Die Hochschule Albstadt-Sigmaringen erhält 537.659,86 Euro vom Land

03.01.2019 (abu/mb) – MdL Bogner-Unden: „Die Attraktivität des Hochschulstandorts Albstadt-Sigmaringen wird gestärkt.“

Die Hochschule Albstadt-Sigmaringen profitiert von der Fortsetzung der Programme des Ministeriums für Wissenschaft, Forschung und Kunst zur Verbesserung des Studienbeginns und zur Unterstützung innovativer Lehr- und Lernformate. 2019 und 2020 werden darüber an der Hochschule die beiden Projekte „FlexiStart“ und „Data Science Lab Transfer-Seamless-Learning (DSL-TSL)“ mit 237.773,00 bzw. 299.886,86 Euro gefördert. „Damit leisten wir einen wichtigen Beitrag, dass nicht nur möglichst viele junge Menschen an unserer Hochschule ein Studium beginnen, sondern dass sie dieses auch erfolgreich abschließen“, freut sich die grüne Landtagsabgeordnete Andrea Bogner-Unden.

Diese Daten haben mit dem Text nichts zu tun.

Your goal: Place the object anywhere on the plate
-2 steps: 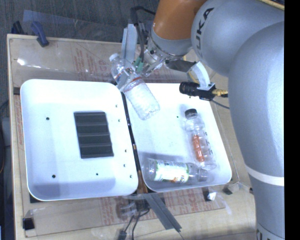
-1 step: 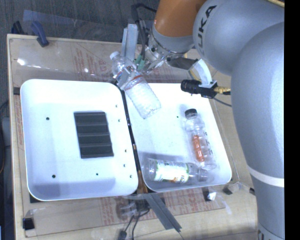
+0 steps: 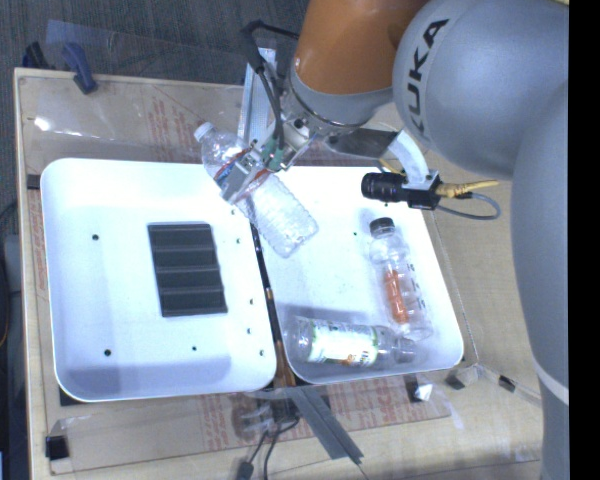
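Hiding end effector [image 3: 248, 173] fingers: clear bottle [image 3: 255, 190], held aloft

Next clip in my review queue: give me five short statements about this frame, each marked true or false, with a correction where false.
1. The gripper has a clear bottle between its fingers. True.
2. The dark ridged plate lies in the right bin. False: it lies in the left bin.
3. Two bottles lie in the right bin. True: one with orange contents, one with a green label.
4. The held bottle rests on the plate. False: it is over the seam between the bins.
5. The green-labelled bottle stands upright. False: it lies on its side.
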### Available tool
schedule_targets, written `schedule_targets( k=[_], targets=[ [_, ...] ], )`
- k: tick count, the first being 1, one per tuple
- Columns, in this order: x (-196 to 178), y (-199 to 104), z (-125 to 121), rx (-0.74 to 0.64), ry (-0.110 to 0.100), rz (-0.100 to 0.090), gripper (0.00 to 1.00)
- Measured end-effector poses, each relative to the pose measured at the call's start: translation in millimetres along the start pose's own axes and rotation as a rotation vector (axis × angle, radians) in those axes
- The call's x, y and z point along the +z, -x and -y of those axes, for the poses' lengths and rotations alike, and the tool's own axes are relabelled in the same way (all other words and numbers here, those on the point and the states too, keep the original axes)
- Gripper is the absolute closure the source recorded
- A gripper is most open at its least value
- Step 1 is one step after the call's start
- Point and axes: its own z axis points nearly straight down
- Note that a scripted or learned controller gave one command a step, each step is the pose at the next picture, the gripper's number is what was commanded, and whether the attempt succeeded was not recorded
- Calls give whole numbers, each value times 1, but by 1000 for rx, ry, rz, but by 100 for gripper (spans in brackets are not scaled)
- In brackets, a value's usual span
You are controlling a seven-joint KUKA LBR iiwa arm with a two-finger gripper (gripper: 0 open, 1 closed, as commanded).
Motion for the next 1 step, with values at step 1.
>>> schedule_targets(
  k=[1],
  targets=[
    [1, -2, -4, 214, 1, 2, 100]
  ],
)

Über die zweite Tranche des Fonds „Erfolgreich Studieren in Baden-Württemberg“ werden 50 Projekte an den Universitäten und Hochschulen des Landes mit insgesamt 21,6 Mio. Euro gefördert. Damit werden beispielsweise Tutoren- und Mentoren-Programme oder Online-Brückenkurse für Mathematik und Physik eingerichtet. In der ersten Tranche flossen über drei Jahre bereits 36,2 Mio. Euro an die Hochschulen.

An der Hochschule Albstadt-Sigmaringen sollen mithilfe des Projekts „FlexiStart“ strukturelle Neuerungen und etablierte Maßnahmen zur individuellen Förderung von Studierenden verknüpft werden. Die Studierenden sollen dadurch mehr Spielraum und Flexibilität zur individuellen, an ihre persönlichen Bedürfnisse und Voraussetzungen angepasste, Semester- und Prüfungsplanung erhalten.

Und im Data Science Lernlabor T-S-L sollen Studierende zukünftig an datengetriebenen Fragestellungen aus der unternehmerischen Praxis arbeiten. In einer Serie exemplarischer Analyseprojekte sollen im Lernlabor Wissenslücken in Mathematik und Statistik identifiziert und für curriculare Änderungen genutzt werden. Mit sichtbarem, durchgängigem (seamless) und wechselseitigem Wissenstransfer sollen die Praxisprojekte so zu einem nachhaltigen Studienerfolg beitragen.

„Die beiden Projekte werden die Attraktivität des Hochschulstandortes Albstadt-Sigmaringen weiter steigern“, ist sich MdL Bogner-Unden sicher. „Durch die zusätzliche Beratung und Unterstützung können frustrierende Studienerfahrung und Brüche in Bildungsbiographien vermieden werden“, ergänzt die grüne Angeordnete aus Sigmaringen. Bereits jetzt ist Baden-Württemberg im bundesweiten Vergleich spitze, wie die Studie „Die Schwundbilanzen bei den deutschen Studierenden an den baden-württembergischen Hochschulen“ des Deutschen Zentrum für Hochschul- und Wissensforschung belegt. Über alle Fächer und Hochschularten hinweg fällt der „Schwund“ im Bacherlorstudium mit 19 Prozent in Baden-Württemberg deutlich geringer aus als der Durchschnittswert von 27 Prozent für die anderen großen Hochschulländer Bayern, Hessen, Niedersachen, Nordrhein-Westfalen und Sachsen.

Weitere Informationen

Die Förderlinie „Studienstart“ knüpft an die bisherige Projektlinie „Strukturmodelle in der Studieneingangsphase“ aus der ersten Tranche des „Fonds Erfolgreich Studieren in Baden-Württemberg“ an und sorgt für einen flexiblen Start ins Studium. Das geschieht unter anderem durch Orientierungssemester, Semesterstreckungen, fachliche und überfachliche Förderung sowie Tutoren- und Mentoren-Programme. 29 Projekte werden ab 2019 an allen Universitäten und Hochschulen für Angewandte Wissenschaften gefördert.

Die Förderlinie „Lehr- und Lernlabore“ knüpft an die Linie „Wissenschaft Lehren und Lernen“ an und unterstützt innovative Lehr- und Lernformate, forschungs- und projektbezogenes Lernen sowie Service-Learning-Formate. Ab 2019 haben sich 21 Projekte an 22 Hochschulstandorten erfolgreich durchgesetzt.